- Work order -
All lines from the one containing "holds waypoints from" to the end of the listing below are to be reproduced exactly, and no others.
--------------------
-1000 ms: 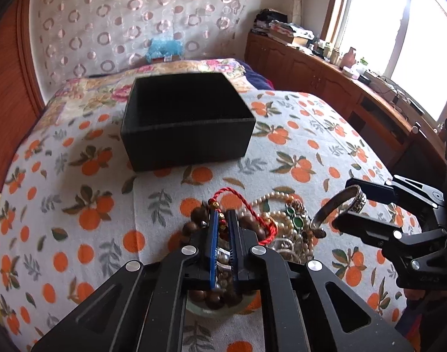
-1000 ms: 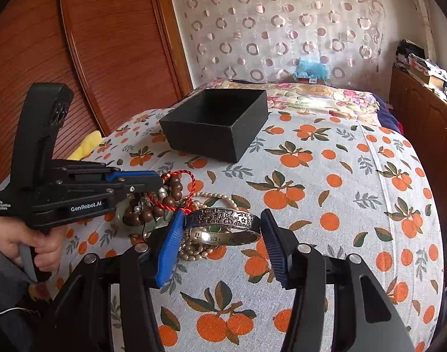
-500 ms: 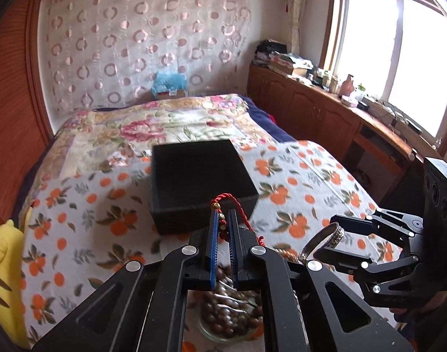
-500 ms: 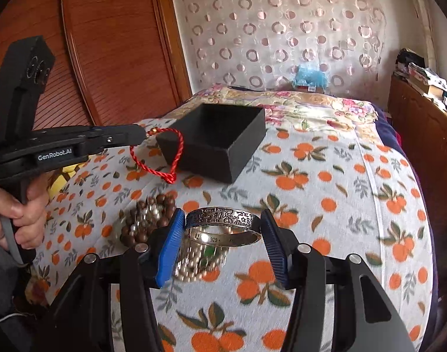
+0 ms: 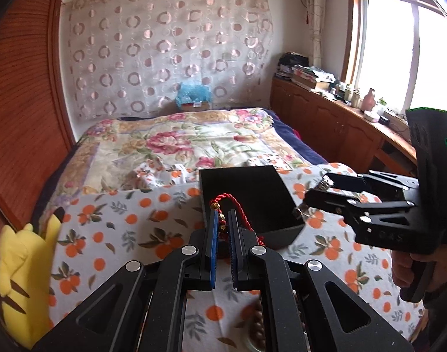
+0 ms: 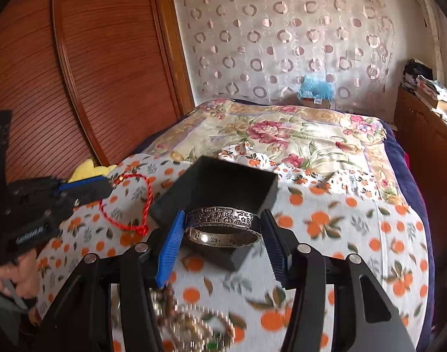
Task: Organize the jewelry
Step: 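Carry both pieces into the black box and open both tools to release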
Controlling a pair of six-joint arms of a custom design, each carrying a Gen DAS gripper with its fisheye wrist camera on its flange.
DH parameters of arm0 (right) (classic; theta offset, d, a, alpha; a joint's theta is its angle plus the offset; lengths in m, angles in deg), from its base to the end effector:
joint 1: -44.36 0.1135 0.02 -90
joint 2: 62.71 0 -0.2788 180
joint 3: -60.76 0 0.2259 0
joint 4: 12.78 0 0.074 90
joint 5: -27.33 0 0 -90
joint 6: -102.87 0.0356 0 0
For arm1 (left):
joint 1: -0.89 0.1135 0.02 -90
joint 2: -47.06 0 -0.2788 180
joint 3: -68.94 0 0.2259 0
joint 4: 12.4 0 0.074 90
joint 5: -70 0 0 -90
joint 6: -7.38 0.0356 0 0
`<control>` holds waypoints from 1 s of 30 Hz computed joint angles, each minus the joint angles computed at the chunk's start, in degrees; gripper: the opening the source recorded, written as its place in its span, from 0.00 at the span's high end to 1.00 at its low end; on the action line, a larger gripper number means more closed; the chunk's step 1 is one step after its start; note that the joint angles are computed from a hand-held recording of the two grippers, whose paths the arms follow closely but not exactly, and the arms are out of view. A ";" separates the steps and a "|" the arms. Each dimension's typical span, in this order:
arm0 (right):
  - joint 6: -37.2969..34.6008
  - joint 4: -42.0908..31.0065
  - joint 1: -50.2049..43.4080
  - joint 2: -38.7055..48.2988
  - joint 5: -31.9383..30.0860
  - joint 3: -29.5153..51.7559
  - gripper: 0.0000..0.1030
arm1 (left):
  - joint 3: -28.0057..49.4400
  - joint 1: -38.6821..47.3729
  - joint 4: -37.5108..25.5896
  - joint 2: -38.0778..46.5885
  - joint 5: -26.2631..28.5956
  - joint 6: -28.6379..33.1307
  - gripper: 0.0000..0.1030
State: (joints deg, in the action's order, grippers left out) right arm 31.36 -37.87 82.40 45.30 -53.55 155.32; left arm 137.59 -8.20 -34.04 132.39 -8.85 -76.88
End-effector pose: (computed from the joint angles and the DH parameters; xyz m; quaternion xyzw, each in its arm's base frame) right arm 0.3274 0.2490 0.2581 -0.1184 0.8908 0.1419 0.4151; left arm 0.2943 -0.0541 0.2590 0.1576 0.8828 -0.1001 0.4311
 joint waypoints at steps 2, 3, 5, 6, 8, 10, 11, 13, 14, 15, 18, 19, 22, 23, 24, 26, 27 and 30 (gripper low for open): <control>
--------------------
- Answer box -
`<control>` holds waypoints from 1 s of 30 Hz computed joint angles, each minus the joint angles computed at the chunk's start, in degrees; gripper: the opening the source recorded, written as its place in its span, from 0.00 at the span's high end to 1.00 at its low end; on the action line, a larger gripper number means more closed; the chunk's step 1 is one step after its start; note that the joint angles are computed from a hand-held recording of the two grippers, whose paths the arms follow closely but not exactly, and the arms are out of view. A ";" separates the steps and a "|" the arms. Each dimension's typical span, in this order:
arm0 (right):
  - joint 6: -37.2969..34.6008
  - joint 4: -42.0908..31.0065
  - joint 1: -50.2049..43.4080
  - joint 2: -38.7055..48.2988
  - joint 5: -31.9383..30.0860
  - joint 3: -29.5153..51.7559
  - gripper: 0.0000..0.1030
arm1 (left):
  - joint 3: -28.0057..49.4400
  - joint 1: -38.6821..47.3729
  - joint 4: -37.5108..25.5896
  - joint 2: -38.0778..46.5885
  - joint 5: -26.2631..28.5956
  - joint 6: -28.6379..33.1307
  - gripper: 0.0000..0.1030
State: (joints deg, in the action's order, grippers left out) right arm 31.36 -37.87 82.40 45.30 -53.55 155.32; left arm 137.59 -8.20 -34.04 132.39 -8.85 -76.88
End-effector pose: (computed from the joint angles and the DH parameters; xyz m; quaternion xyzw, each in its arm's base frame) right arm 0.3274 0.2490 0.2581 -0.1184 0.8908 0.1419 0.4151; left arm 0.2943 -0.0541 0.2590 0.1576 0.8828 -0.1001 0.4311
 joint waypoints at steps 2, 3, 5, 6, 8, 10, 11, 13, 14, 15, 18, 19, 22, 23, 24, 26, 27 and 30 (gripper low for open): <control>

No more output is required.